* _Exercise requirements_
Give all of the data below again exactly, and drop the images.

* _Information provided_
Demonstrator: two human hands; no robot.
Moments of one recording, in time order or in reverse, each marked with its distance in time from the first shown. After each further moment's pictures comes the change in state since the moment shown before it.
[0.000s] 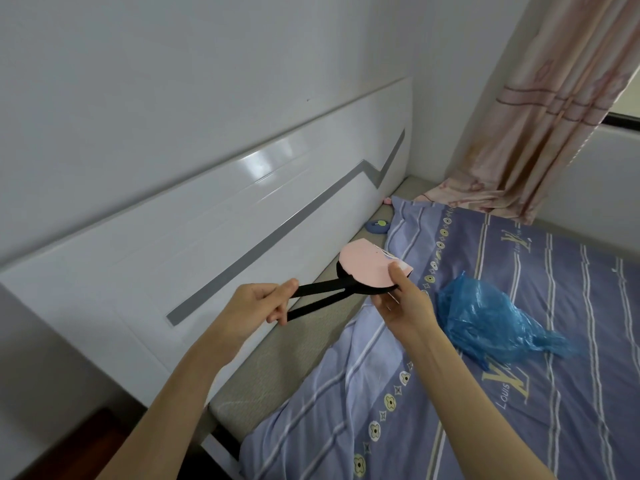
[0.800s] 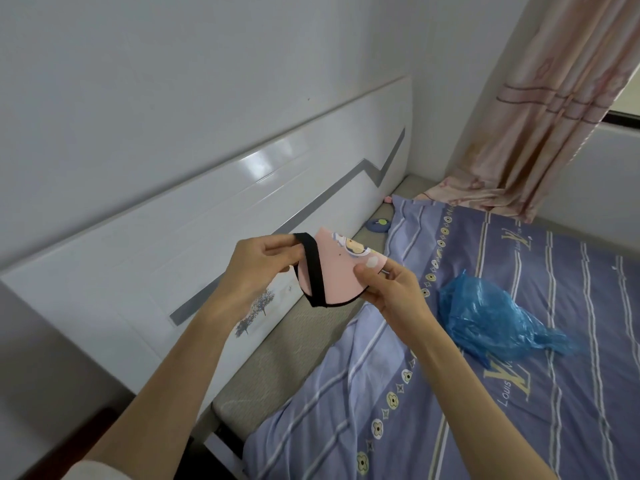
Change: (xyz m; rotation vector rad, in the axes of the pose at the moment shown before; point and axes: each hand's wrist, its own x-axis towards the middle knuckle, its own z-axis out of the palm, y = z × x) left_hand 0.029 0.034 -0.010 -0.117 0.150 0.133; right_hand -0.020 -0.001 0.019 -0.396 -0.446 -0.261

* _Exercise result_
Demonstrator: two human hands; no robot.
Moments of one recording, in time order or in reverse, each marked with its distance in time from the first shown. After each further moment's pictures comes the change in state since the moment shown before it.
[0.000s] 
[0.800s] 
Change: (xyz m; rotation vector rad, in the axes of the pose at the moment shown before; point and axes: each hand's wrist, its own x-axis towards the middle knuckle, its own z-axis out of the palm, y = z × x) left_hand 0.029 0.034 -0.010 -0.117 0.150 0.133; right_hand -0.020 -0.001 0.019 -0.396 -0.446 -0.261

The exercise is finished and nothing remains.